During the campaign, the FDP thus drew a red line against furnishing the EU with a fiscal capacity, under any guise. Two other FDP proposals – a sovereign-debt-restructuring mechanism, to force creditors to take responsibility for their decisions, and temporary withdrawal from the common currency for over-indebted member states – could further complicate matters for eurozone reformers.
The FDP’s ideas have broad support in Germany and among German economists (and are shared by a number of other European economists). And they are consistent with positions taken by the German Ministry of Finance under the previous government. But policies that might work in a perfect world of efficient and resilient financial markets could be dangerous if applied in highly imperfect real-world markets. As we saw a decade ago, financial institutions operating in an environment of uncertainty can become fragile and collapse, imposing high costs on society.

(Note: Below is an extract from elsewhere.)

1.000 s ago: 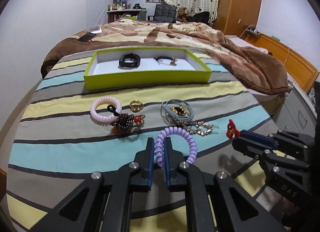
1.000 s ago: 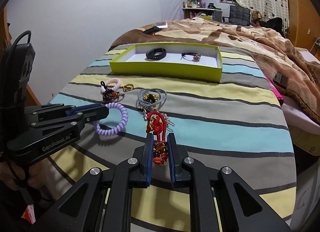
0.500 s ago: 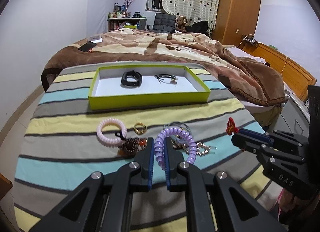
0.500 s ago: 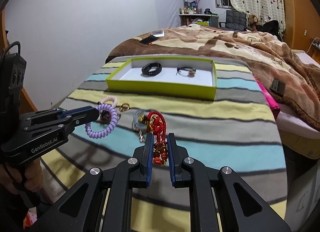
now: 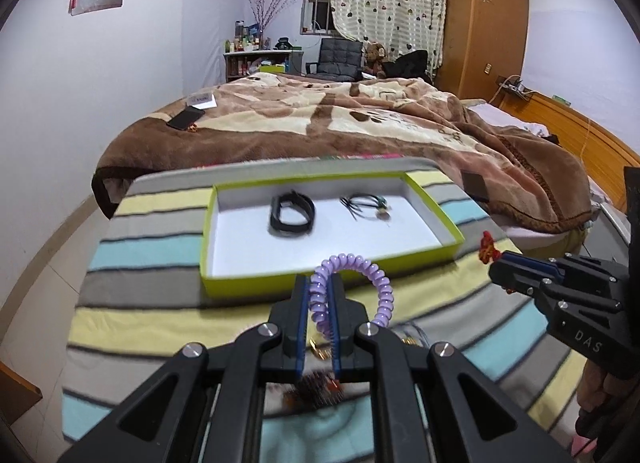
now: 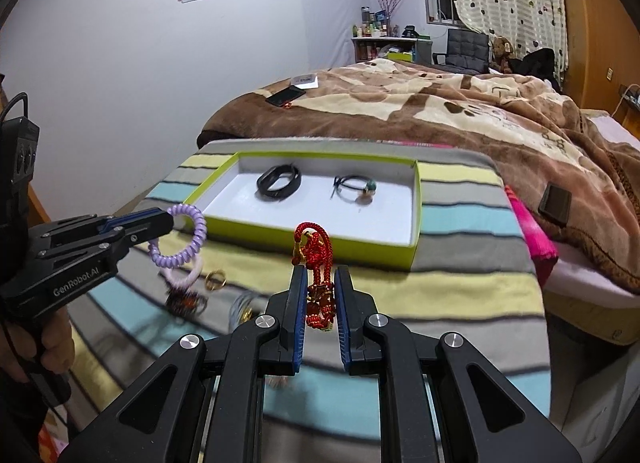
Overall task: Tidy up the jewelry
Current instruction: 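Carry the purple coil and red tassel over the lime-green box with both tools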
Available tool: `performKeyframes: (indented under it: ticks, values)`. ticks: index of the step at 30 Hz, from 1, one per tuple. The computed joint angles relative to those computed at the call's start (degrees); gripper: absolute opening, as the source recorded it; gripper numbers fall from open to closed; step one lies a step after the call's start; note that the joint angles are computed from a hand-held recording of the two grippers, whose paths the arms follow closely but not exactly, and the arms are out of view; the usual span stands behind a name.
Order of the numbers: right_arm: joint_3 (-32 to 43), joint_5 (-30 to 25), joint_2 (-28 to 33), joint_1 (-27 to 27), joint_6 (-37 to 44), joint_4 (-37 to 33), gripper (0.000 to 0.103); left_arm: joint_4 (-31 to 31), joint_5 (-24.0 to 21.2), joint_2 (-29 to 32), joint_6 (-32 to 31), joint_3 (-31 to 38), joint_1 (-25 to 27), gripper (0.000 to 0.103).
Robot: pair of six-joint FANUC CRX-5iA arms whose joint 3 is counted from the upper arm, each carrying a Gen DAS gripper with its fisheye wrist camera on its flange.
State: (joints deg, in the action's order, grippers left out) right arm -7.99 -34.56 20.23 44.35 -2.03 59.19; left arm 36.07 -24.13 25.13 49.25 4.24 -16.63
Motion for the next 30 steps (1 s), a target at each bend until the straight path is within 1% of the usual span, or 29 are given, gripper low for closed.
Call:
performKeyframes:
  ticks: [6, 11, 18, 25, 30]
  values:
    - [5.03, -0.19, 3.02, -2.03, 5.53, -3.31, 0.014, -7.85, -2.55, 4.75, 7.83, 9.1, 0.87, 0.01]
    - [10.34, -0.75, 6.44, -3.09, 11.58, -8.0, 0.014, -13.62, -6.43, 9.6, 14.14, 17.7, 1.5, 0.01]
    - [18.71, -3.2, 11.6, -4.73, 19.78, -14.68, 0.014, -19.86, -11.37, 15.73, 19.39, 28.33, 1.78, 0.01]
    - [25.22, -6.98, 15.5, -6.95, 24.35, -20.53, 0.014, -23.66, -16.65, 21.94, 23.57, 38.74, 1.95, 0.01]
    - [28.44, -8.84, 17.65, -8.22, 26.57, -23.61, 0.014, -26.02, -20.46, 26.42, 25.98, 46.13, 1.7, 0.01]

The idea of a temporary exit from the euro is particularly ill-advised. If that option were formalized, markets would price it in, and member states without deep capital markets would pay a premium. Their interest rates would be structurally higher. And under volatile conditions, they are prone to face runs from fickle institutional investors, wary of rolling over their credit lines.

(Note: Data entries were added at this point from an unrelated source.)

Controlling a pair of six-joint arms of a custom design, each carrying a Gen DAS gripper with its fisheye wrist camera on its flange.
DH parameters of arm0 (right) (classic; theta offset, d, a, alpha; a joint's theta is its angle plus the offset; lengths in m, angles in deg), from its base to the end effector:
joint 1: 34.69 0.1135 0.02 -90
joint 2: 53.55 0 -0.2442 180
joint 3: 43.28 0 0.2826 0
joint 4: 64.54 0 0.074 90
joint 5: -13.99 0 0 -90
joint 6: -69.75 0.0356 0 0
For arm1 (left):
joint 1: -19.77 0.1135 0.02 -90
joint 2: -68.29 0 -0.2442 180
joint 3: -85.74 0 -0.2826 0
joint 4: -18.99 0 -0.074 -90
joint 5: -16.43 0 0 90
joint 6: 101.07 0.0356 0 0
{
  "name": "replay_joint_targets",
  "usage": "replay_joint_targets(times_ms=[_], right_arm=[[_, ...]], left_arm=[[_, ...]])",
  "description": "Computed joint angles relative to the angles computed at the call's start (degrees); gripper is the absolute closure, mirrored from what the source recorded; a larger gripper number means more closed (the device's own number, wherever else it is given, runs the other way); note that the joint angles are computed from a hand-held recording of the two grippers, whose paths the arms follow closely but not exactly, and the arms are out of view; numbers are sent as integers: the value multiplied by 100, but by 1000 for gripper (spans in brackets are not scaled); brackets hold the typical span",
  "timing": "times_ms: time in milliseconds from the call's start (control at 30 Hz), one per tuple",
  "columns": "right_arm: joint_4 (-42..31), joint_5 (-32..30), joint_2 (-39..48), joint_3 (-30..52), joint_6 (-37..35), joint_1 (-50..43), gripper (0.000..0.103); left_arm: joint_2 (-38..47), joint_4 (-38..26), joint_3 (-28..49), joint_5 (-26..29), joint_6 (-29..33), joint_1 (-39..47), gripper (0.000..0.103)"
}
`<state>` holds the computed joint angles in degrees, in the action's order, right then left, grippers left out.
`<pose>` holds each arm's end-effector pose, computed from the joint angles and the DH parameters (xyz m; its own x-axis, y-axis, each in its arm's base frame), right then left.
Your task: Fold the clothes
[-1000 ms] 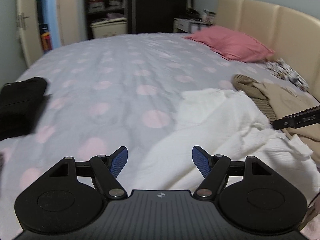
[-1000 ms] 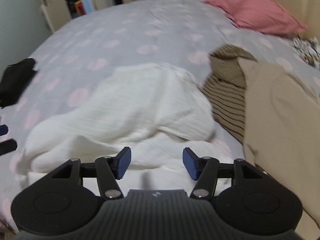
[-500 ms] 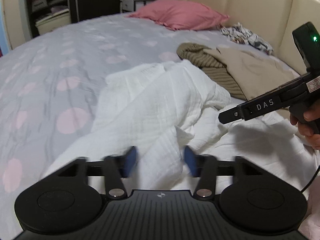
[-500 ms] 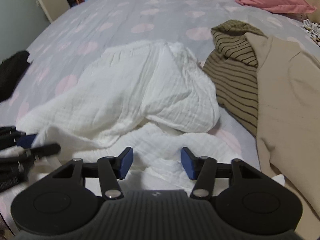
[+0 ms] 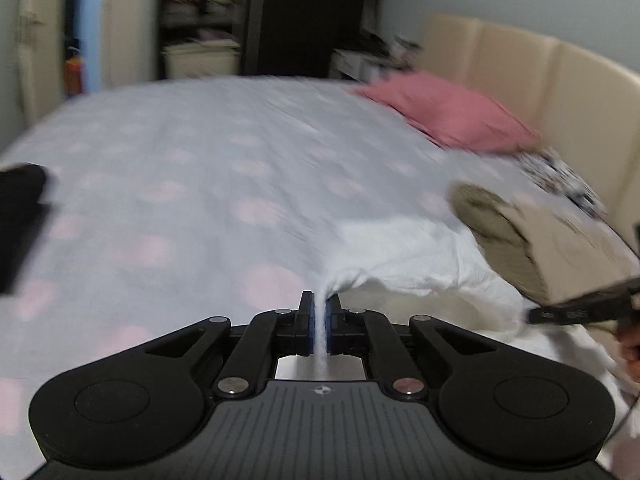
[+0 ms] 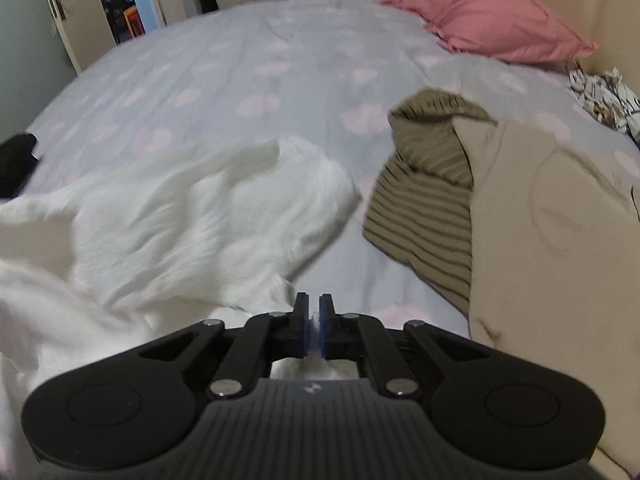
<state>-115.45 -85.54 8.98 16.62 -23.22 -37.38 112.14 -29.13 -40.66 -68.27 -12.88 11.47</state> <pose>0.2545 -0.0061 0.2294 -0.7996 -0.0136 -0.6004 -0.0936 0.9904 0.1022 0.2056 -0.0333 0.2626 -0.6207 0.0588 -0.7818 0.1959 0.9772 -0.0821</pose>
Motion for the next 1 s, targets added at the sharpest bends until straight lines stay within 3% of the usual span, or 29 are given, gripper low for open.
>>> replay_joint_targets(times_ms=[67,167,300,400,500,600,633,733,900,1000], right_arm=[[-111,-22,-258,38,95,122,97],[-339,-112,-620,98,179,279,97],[-835,-408,-1018,114,248,715,97],[-1040,-437,-1187,3,342,1229,97],[-1077,-240,-1185,-181,454,1791,92],[-1049,-283,-1070,-334,575,2021,87],[-1091,-263,-1072,-346,640,2120,81],[-1104,-37,-1002,-407,680,2379,70],[-1279,75,-717,-474,608,2291,64],[-1718,65,-495,-379,418,2178,62]], left_arm=[[-443,-302,64,50,219,592,100],[-1002,-873,276,631,723,1901,100],[-1331,-1659,714,2047,1644,4247,100],[-1156,-2433,1119,3122,2754,6131,100],[-783,-3404,1376,3806,4273,7739,100],[-620,-3831,1256,3802,5230,8576,100],[-583,-3852,1147,3707,5421,8766,100],[-489,-3708,810,3131,5520,8679,100],[-741,-3603,292,2594,5786,8389,97],[-865,-3780,335,2727,6083,8504,83]])
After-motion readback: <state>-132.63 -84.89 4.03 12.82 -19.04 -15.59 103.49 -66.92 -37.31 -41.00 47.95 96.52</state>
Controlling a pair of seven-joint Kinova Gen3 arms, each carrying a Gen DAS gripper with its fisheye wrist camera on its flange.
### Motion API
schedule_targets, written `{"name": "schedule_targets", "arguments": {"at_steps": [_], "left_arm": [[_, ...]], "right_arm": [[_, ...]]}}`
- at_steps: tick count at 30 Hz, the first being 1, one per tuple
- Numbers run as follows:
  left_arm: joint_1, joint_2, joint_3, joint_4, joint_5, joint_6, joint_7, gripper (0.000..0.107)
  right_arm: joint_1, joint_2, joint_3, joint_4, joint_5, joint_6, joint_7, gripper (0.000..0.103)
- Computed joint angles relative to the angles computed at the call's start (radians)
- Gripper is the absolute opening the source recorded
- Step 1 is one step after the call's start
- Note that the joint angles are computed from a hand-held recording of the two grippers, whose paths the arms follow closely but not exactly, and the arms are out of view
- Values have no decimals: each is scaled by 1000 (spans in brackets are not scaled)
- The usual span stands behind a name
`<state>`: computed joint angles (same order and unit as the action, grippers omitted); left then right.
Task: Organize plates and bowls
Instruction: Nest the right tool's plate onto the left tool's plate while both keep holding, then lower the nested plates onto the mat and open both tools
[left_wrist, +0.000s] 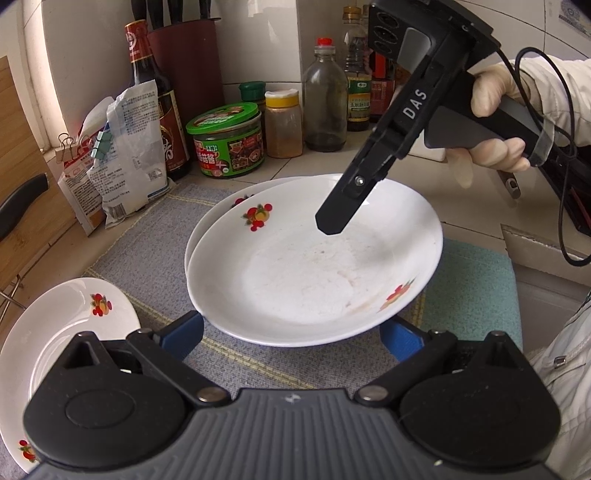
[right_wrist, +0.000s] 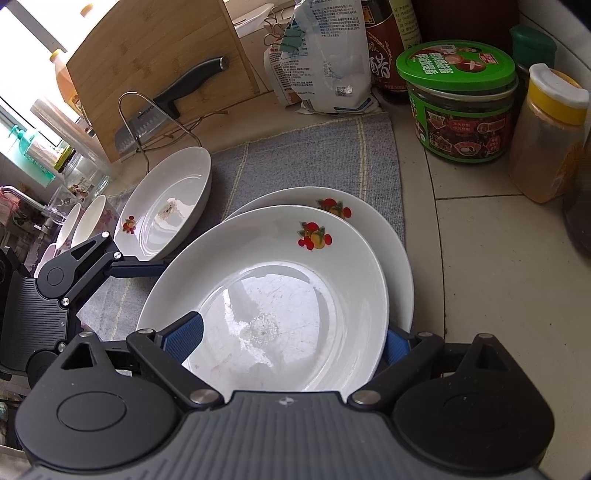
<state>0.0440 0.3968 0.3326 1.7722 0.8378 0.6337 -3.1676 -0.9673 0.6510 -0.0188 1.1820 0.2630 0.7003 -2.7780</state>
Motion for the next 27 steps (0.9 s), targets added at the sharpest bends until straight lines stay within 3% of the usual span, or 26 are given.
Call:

The FDP campaigned on an exit option, and its leaders, having been out of parliament for four years, will not want to risk their credibility by backing away from it now. And besides, some deputies in the CDU, and many in its Bavarian sister party, the Christian Social Union, are sympathetic to the FDP’s positions. The third likely member in Merkel’s new coalition, the Greens, would hardly be able to counterbalance these internal forces.

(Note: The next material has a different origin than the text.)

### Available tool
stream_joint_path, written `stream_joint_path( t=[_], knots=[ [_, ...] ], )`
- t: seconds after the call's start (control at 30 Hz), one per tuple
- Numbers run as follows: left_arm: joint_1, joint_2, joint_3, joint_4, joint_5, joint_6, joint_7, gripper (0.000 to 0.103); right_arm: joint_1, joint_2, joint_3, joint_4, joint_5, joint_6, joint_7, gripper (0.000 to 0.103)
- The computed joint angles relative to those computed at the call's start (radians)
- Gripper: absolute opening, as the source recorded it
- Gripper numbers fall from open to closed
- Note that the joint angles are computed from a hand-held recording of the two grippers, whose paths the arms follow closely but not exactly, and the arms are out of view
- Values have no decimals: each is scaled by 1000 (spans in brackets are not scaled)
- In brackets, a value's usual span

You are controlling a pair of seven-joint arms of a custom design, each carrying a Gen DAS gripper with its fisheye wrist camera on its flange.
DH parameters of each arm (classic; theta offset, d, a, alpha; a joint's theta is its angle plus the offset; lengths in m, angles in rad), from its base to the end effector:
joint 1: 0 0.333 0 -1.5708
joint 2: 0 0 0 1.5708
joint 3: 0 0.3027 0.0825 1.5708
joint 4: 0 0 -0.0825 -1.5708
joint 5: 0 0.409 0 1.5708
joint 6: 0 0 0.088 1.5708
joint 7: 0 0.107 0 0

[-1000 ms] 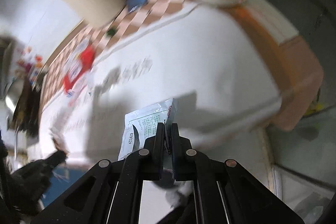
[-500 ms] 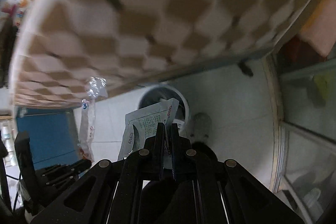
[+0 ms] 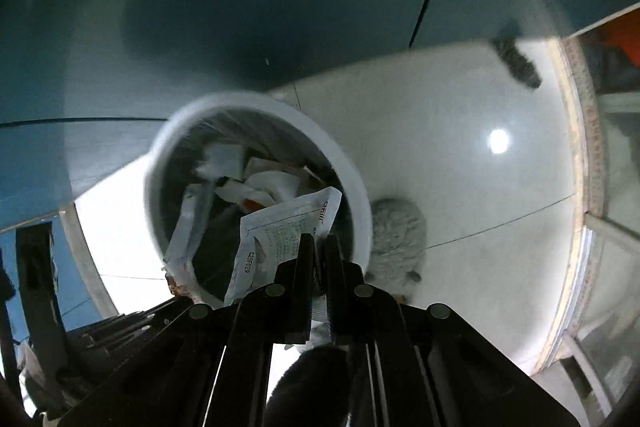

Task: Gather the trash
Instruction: 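Carry wrapper and sachet over the bin and open both tools, then move the left tool back to the counter and grasp the red sugar bag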

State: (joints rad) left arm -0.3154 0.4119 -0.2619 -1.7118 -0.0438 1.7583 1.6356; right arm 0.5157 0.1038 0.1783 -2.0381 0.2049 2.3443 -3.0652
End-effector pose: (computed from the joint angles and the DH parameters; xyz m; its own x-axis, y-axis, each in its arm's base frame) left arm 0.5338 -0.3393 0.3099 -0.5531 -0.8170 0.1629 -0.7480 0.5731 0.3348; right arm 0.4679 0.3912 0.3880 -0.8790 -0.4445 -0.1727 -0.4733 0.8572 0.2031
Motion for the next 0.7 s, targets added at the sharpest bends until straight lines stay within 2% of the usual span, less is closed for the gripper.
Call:
stream_joint_path(
  t=[0.07,0.1,0.13,0.17,0.2,0.27,0.33,0.47,0.53,0.7],
  knots=[
    [-1,-12,0,-13,-3,9,-10,10,-2,23,4,-8,37,43,-21,7],
    [-2,-22,-3,-18,-4,13,-9,16,-4,32,6,-6,60,46,-36,8],
    [-3,-36,-5,-28,-5,20,-7,50,-4,36,7,-4,71,47,-38,13],
    [-6,-56,-6,-40,1,28,-9,97,-4,39,8,-1,83,46,-45,18],
    [-2,-68,-3,-43,8,28,2,103,-6,42,9,6,96,36,-55,24],
    [-3,-81,3,-29,42,13,18,103,-1,35,6,27,79,-2,-37,57],
    [-3,-112,3,-35,49,-14,24,103,-2,9,5,32,74,-46,-39,71],
    [-1,-207,5,-65,76,-60,28,103,-1,-4,5,129,45,-227,-45,96],
    [5,-247,10,-55,87,-83,35,103,0,-5,5,204,27,-341,-49,102],
    [13,-381,9,-23,104,-145,52,103,26,36,12,463,-44,-624,-7,102]
  ],
)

Another problem is that neither Juncker nor Macron has offered much in the way of detail. The actual design of a future eurozone budget – and the types of expenditure it would include – is still unclear. So, too, is the process for holding a eurozone finance minister accountable and ensuring his or her democratic legitimacy. It is also not evident how much national sovereignty would be lost, in the name of a shared fiscal capacity.
Sorting out these questions will require a level of political entrepreneurship unlike anything Merkel has ever shown. To join in Macron’s European project, she would have to assume an entirely new role and expose herself to substantial political risks. Germany would have to take the initiative: rather than rejecting proposals, it would have to offer its own.
Such behavior can hardly be expected from a government that, beholden to the median German voter, plays it safe. The German political centre has been shifting, and it is heading in a different direction than Juncker and Macron. As a result, the eurozone’s institutional design will likely remain incomplete.
Hans-Helmut Kotz, Program Director of the SAFE Policy Center at the Goethe University in Frankfurt, is a visiting professor of economics and a resident fellow at the Center for European Studies at Harvard University.